There is a fundamental distinction between autotrophic and heterotrophic organisms. Autotrophs assimilate simple inorganic resources into packages of organic molecules (proteins, carbohydrates, etc.). These become the resources for the heterotrophs (decomposers, parasites, predators and grazers), which take part in a chain of events in which each consumer of a resource becomes, in turn, a resource for another consumer. At each link in this food chain, the most obvious distinction is between saprotrophs and predators . Saprotrophs – bacteria, fungi and detritivorous animals (see Chapter 11) – use other organisms as food but only after they have died, or they consume another organism’s waste or secretory products. Predators, defined broadly, feed on other living organisms, or parts of other living organisms (see Section 3.7).

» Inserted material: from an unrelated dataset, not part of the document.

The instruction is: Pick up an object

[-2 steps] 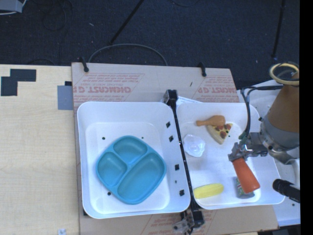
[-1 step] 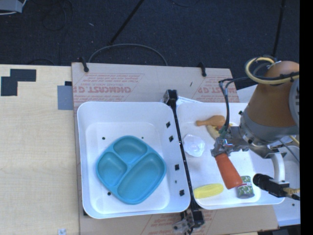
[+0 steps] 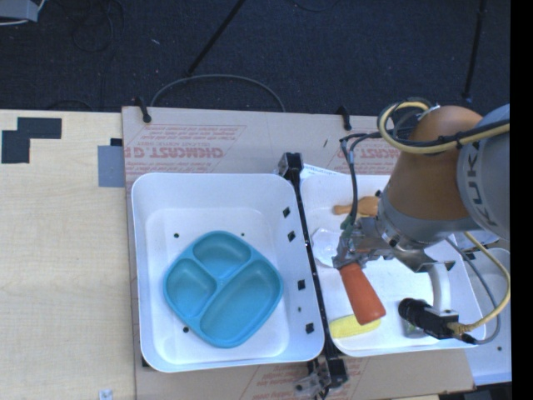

photoautotrophs and chemoautotrophs

Autotrophs may themselves be divided into photoautotrophs and chemoautotrophs . The photoautotrophs – green plants and algae, and photosynthetic protists and bacteria – utilise solar radiation, carbon dioxide (CO 2), water and mineral nutrients as resources. Through photosynthesis, they use the radiation as a source of energy to reduce CO 2to obtain the organic compounds and energy that they need for growth and reproduction. Directly or indirectly, photosynthesis is the source of all energy in terrestrial and most aquatic ecosystems. Its evolution has led to the current 21% levels of oxygen in the atmosphere, driving down the levels of CO 2. By contrast, chemoautotrophs – certain bacteria and archaea – use chemical energy from the oxidation of inorganic substances such as hydrogen sulphide, elemental sulphur, ferrous iron or ammonia to reduce CO 2and so obtain the organic compounds and energy that they need. They typically live in ‘extreme’ environments such as hot springs and deep‐sea vents.